In 1969, Woody Allen released Take the Money and Run, which followed the mishaps of hopelessly nerdy criminal Virgil Starkwell. While the film was a bomb at the box office and received lukewarm reviews (though, in my mind, is rather underrated), nearly 50 years later Allen's film remains a good example of the comedic mockumentary, combining "real life" events and situations with parody. Subsequent films such as 1978's Beatles sendup and Albert Brooks' PBS-styled Real Life (1979) sustained this comedic genre, though both films were resigned to cult status almost immediately following their releases. When Rob Reiner gave us his heavy metal-fueled comedy This is Spinal Tap in 1984, he brought the mockumentary back to the big screen and elevated the genre of what is also labeled as la comedy verité in pop culture. Spinal Tap, which famously chronicled the rise and fall (and semi-rise) of a washed-up UK metal act, garnered critical success on the strengths of its improv-rich dialogue, the deadpan delivery of the actors and their constant, ridiculous dilemmas. More recently, Christopher Guest, who'd written and starred in Spinal Tap, (Waiting for Guffman, Best in Show) and Sacha Baron Cohen (Borat, Brüno) also received critical accolades for their use of the same format.
Now the New Zealand offering What We Do in the Shadows takes one of the oldest recurring ideas in folklore and horror — the vampire — and drives a stake deep into the heart of ... well, you get the idea. Written and directed by Jemaine Clement (of Flight of the Conchords fame) and Taika Waititi (writer-director of New Zealand's 2010 smash hit, Boy), Shadows essentially injects a shot of macabre into the buddy picture scene, focusing on a group of vampires living in a decrepit house on the outskirts of Wellington who've allowed a camera crew to document their day-to-day — or rather night-to-night — existence.
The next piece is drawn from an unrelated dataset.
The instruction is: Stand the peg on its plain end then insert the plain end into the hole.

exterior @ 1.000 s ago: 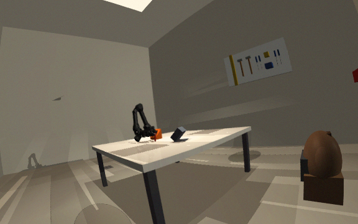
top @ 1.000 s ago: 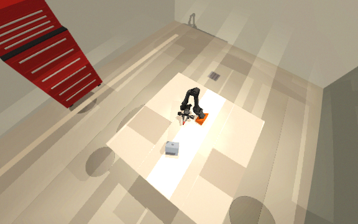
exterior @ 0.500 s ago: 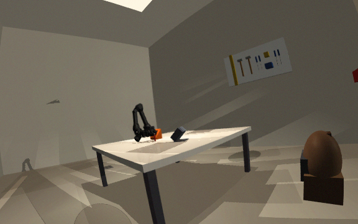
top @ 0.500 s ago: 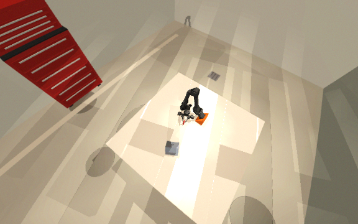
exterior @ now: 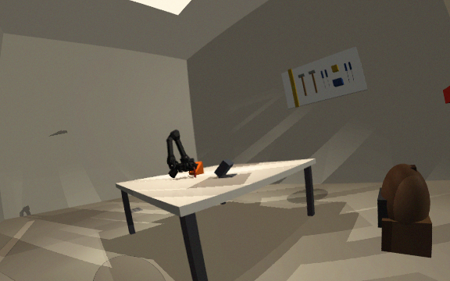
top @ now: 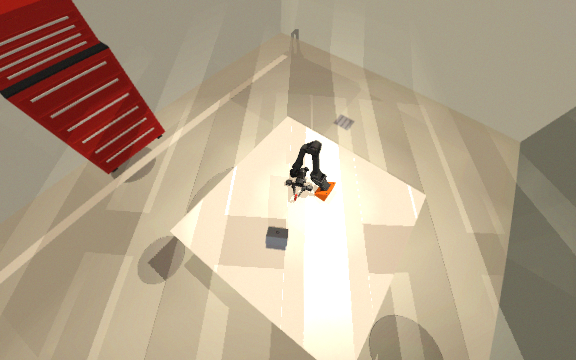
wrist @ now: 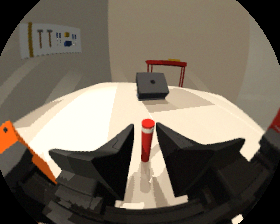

At the film's opening, we are greeted by the 317-year-old Viago (Waititi), the literal Romantic of the group, an instantly likeable, unabashedly sweet, affable 18th-century dandy. Transformed into a creature of the night at the age of 16, the 862-year-old Vladislav (Clement) spent centuries as a bloodthirsty sadist, deadpanning to the camera, "I tended to torture when I was in a bad place." Still stuck in a kind of undead puberty, 183-year-old Deacon (Jonathan Brugh) is the self-professed "Bad Boy of the Group," prone to spontaneously attacking those around him. Finally, there's the undead pater familias of the cohort, 8,000-year-old Petyr (Ben Fransham), a knockoff of Nosferatu; a mute, green-skinned, gnarly-fanged creature who lives in the cellar.
The whole crowd is gearing up for The Unholy Masquerade, an annual fête for vampires, zombies and the like. But before they make it to the ball, they will unwittingly recruit a new vampire in the form of a clueless, blue-collar dunderhead named Nick (Cori Gonzalez-Macuer), who creates never-ending hassles and jeopardizes their safety.
Along the course of the film's 80 minutes,
the group contends with a rival gang of
werewolves (led by the Conchords'
Rhys Darby), vampire hunters, clueless police officers and Jackie (Jackie van Beek), a wearied, disgruntled familiar of Deacon's who pesters him about his ongoing promise to finally turn her into a creature of the night.
We see the expected gags regarding vampire clichés about crosses, silver and sunlight, but Shadows really zips along on the strengths of the seemingly improvised banter that made Spinal Tap such a success. The real brilliance of the film is played out in the cast members' abilities at riding the third rail between believability and the absurd. Centuries of experience haven't made these bloodsuckers any wiser; they are as dimwitted as they are utterly self-obsessed. The individual interview footage with Viago, Vladislav and Deacon reveals how excited they are to finally tell their stories, which are usually peppered with a good dose of self-aggrandizing.
Make no mistake, the blood flows freely in Shadows, surging in comical gushers that are a snarky hit toward the gore porn of contemporary horror. Early in the film, Clement and Waititi provide us with a greater sense of the characters' backstories through clever montages of photos, historical footage, paintings and even woodcuts, which helps give this hapless bunch a greater a sense of depth and authenticity, in turn making them charming and appealing. By the film's end, the fanged nimrods, with their well-defined personalities and centuries-old egos, turn what could have been a gory sitcom into an inventive and enjoyable film that takes a bite out of comedies, documentaries and the ever-trendy vampire flick.